> [AIM OF THE EXERCISE]: Could you set down all of the data again, exactly as it stands?

━━━━━ EXCERPTED DATA ━━━━━

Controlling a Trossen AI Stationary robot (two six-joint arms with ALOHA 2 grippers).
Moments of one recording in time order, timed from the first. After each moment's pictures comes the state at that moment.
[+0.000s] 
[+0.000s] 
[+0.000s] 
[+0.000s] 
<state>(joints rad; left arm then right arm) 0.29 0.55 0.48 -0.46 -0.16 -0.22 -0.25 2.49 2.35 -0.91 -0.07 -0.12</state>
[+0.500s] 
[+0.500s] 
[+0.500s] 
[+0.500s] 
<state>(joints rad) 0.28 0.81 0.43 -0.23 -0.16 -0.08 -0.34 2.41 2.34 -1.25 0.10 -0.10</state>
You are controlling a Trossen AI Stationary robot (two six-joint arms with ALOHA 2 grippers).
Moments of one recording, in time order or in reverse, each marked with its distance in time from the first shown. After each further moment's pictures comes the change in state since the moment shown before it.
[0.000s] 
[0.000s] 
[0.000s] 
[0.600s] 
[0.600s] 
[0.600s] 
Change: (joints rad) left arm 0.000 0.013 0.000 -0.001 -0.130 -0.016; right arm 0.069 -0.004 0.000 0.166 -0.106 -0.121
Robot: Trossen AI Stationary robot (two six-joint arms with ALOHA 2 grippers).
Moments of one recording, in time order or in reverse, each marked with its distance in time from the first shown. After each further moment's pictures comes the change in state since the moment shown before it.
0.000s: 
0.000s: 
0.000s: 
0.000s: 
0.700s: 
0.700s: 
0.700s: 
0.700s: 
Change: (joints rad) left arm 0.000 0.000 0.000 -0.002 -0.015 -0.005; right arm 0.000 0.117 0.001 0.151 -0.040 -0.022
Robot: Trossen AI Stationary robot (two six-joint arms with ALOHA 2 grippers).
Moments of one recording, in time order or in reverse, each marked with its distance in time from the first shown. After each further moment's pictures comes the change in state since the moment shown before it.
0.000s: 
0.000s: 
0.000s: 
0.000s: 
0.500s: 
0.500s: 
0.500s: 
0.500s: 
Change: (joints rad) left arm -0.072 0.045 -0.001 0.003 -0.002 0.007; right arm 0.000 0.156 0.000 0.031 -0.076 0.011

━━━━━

> [SOLUTION TO THIS TASK]:
Controlling a Trossen AI Stationary robot (two six-joint arms with ALOHA 2 grippers).
Moments of one recording in time order, timed from the first. After each moment's pictures comes the state at that moment.
[+0.000s] 
[+0.000s] 
[+0.000s] 
[+0.000s] 
<state>(joints rad; left arm then right arm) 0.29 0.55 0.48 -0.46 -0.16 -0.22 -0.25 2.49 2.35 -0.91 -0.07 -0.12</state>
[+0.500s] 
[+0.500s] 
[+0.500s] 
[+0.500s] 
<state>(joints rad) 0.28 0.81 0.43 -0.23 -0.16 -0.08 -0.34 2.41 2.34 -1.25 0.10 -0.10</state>
You are controlling a Trossen AI Stationary robot (two six-joint arms with ALOHA 2 grippers).
Moments of one recording, in time order or in reverse, each marked with its distance in time from the first shown. After each further moment's pictures comes the change in state since the moment shown before it.
[0.000s] 
[0.000s] 
[0.000s] 
[0.600s] 
[0.600s] 
[0.600s] 
Change: (joints rad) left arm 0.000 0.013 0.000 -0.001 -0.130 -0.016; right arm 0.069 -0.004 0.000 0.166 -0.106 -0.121
Robot: Trossen AI Stationary robot (two six-joint arms with ALOHA 2 grippers).
Moments of one recording, in time order or in reverse, each marked with its distance in time from the first shown. After each further moment's pictures comes the change in state since the moment shown before it.
0.000s: 
0.000s: 
0.000s: 
0.000s: 
0.700s: 
0.700s: 
0.700s: 
0.700s: 
Change: (joints rad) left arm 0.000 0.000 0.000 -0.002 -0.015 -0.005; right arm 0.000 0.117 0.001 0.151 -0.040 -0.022
Robot: Trossen AI Stationary robot (two six-joint arms with ALOHA 2 grippers).
Moments of one recording, in time order or in reverse, each marked with its distance in time from the first shown. After each further moment's pictures comes the change in state since the moment shown before it.
0.000s: 
0.000s: 
0.000s: 
0.000s: 
0.500s: 
0.500s: 
0.500s: 
0.500s: 
Change: (joints rad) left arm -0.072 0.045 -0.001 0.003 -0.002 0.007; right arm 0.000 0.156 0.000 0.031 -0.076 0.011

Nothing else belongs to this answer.